At some point you may have use cases where you need to
determine whether a character is Latin, Greek, Cyrillic etc.
This is actually much simpler to do with UCS-4 than other
representations because a UCS-4 value is a 4-tupel
consisting of group, plane, row and cell and you can quickly
determine what group and plane any value belongs to.

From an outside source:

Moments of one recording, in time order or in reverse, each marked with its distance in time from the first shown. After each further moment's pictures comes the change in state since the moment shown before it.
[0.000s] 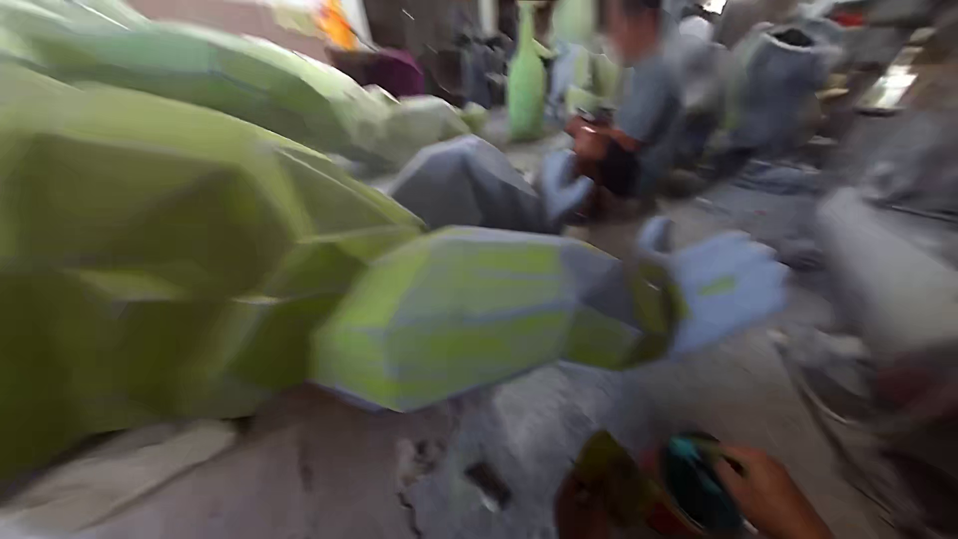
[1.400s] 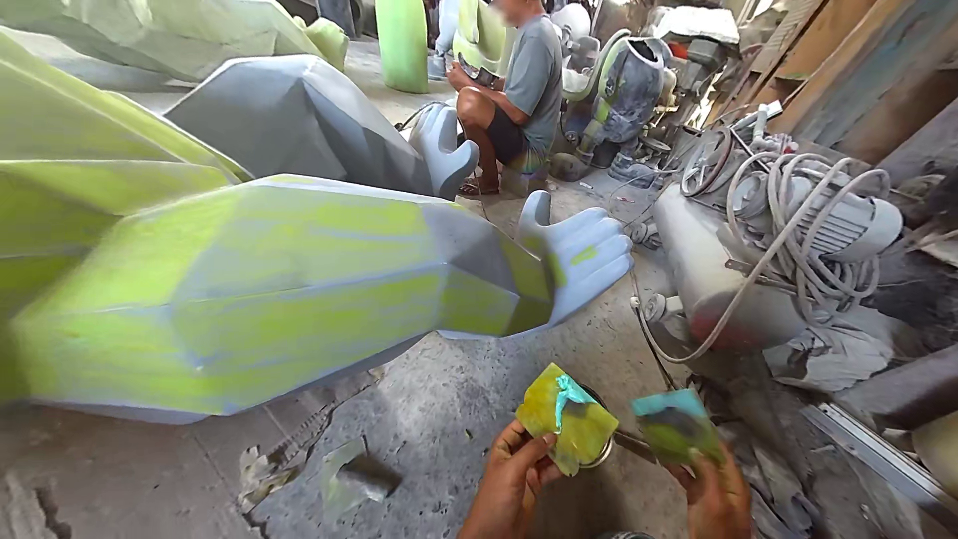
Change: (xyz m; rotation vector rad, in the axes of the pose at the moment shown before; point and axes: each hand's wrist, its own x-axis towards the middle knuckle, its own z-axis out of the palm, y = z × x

PROCEDURE isLatin ( ch : UNICHAR ) : BOOLEAN;
PROCEDURE isGreek ( ch : UNICHAR ) : BOOLEAN;
PROCEDURE isCyrillic ( ch : UNICHAR ) : BOOLEAN;
etc etc
With these functions you can then write functions for
lowercase/uppercase conversions and removal of diacritics
with relatively modest effort.
PROCEDURE toLower ( ch : UNICHAR ) : UNICHAR;
PROCEDURE toUpper ( ch : UNICHAR ) : UNICHAR;
assuming naming intended for qualified import, thus
Unichar.toLower() and Unichar.toUpper().
PROCEDURE hasDiacritic ( ch : UNICHAR ) : BOOLEAN;
PROCEDURE charByRemovingDiacritic ( ch : UNICHAR ) :
UNICHAR;
You may also want to look up normalisation of Unicode
code points and implement
PROCEDURE normalize ( ch : UNICHAR ) : UNICHAR;
If you later want to implement a Unicode string library
with lexicographic sorting, you will also need some basic
functions to determine the lexicographical relationship
between to characters, like
PROCEDURE precedes ( ch1, ch2 : UNICHAR ) : BOOLEAN;
PROCEDURE succeeds ( ch1, ch2 : UNICHAR ) : BOOLEAN;
To make the lexicographical order configurable, implement
user overloadable tables that define the collation order for
each script. Whichever table is installed will then be
looked up by the above functions precedes() and succeeds()
to determine which character comes before/after which.